The reply must consist of one number: how many lines of the data include the word "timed".

(Beginning of Data provided)

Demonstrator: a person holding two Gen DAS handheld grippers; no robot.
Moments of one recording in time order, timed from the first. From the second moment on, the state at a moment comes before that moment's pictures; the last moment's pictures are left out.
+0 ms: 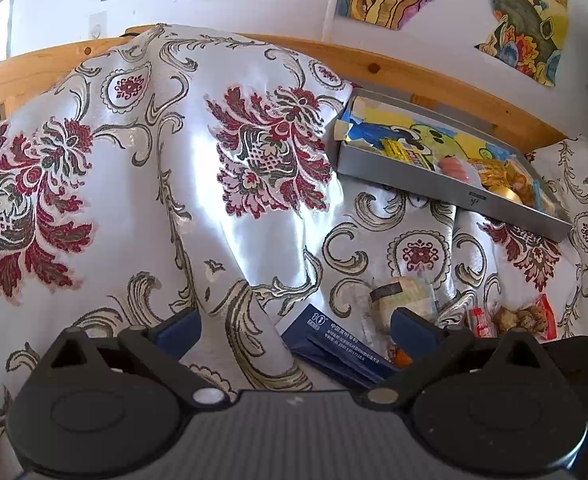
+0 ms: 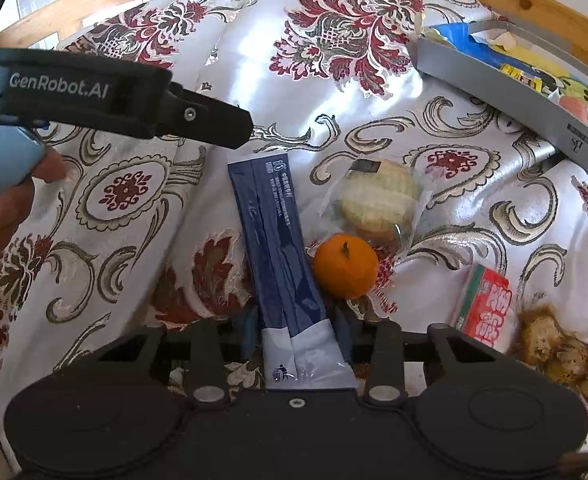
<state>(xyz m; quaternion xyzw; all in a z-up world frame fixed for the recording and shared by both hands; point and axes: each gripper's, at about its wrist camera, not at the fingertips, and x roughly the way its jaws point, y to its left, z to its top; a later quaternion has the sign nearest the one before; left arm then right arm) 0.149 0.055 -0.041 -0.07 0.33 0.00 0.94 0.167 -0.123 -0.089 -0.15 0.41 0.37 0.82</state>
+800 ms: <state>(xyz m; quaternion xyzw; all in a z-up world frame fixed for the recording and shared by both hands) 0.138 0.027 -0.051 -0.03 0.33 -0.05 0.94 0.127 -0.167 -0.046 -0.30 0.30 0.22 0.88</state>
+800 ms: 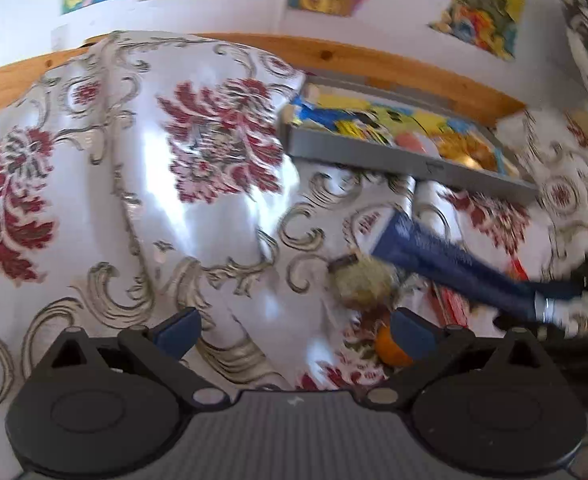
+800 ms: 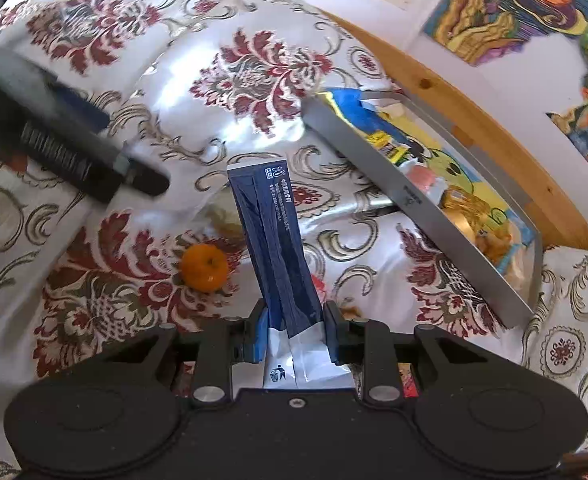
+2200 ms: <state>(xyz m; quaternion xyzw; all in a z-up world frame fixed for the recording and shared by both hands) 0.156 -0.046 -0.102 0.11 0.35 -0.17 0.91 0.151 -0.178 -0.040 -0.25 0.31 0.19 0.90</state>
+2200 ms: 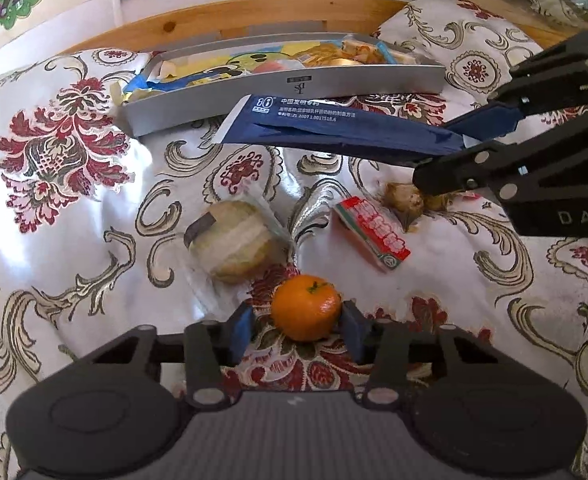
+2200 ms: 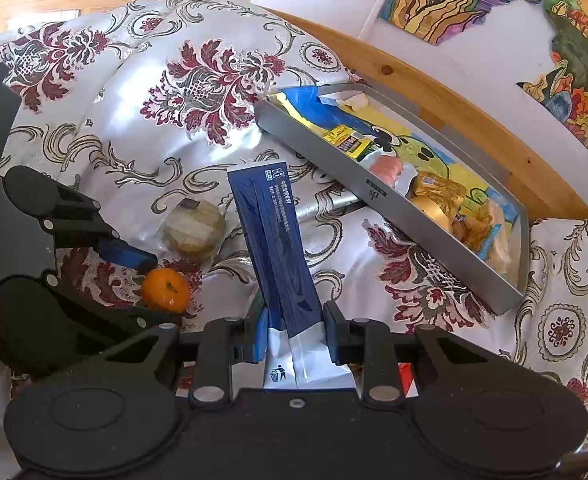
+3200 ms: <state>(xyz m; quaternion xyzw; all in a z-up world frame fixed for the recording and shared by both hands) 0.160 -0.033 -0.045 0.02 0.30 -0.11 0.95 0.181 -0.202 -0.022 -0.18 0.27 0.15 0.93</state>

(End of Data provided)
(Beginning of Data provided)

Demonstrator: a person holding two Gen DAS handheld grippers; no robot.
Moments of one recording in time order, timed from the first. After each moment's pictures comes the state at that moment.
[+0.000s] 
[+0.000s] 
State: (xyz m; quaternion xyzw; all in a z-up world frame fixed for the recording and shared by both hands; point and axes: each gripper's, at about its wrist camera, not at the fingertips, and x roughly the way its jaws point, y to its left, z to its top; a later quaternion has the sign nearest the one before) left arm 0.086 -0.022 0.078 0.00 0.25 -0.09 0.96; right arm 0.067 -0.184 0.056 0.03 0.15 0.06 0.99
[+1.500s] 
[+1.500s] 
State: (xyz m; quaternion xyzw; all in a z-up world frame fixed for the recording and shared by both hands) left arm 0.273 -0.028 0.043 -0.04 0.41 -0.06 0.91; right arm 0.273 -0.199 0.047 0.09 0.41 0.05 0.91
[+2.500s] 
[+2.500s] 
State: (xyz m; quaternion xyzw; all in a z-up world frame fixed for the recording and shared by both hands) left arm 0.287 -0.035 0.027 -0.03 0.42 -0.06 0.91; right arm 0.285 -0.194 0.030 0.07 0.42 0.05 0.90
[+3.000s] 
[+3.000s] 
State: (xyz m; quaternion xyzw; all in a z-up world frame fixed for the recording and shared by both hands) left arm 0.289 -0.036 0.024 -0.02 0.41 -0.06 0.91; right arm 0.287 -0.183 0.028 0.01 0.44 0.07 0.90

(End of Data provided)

[Completed exercise]
2